### DATA SEGMENT

>>>>

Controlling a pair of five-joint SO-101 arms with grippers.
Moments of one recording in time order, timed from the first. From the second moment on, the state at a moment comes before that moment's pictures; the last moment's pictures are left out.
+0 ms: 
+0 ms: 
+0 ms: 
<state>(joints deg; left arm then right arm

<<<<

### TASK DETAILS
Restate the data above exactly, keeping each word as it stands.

### RESPONSE AREA
Controlling a pair of five-joint SO-101 arms with grippers.
Moments of one recording in time order, timed from the first. From the second moment on, the state at a moment comes before that moment's pictures; the last moment's pictures are left out.
+0 ms: 
+0 ms: 
+0 ms: 
<state>(joints deg; left arm then right arm

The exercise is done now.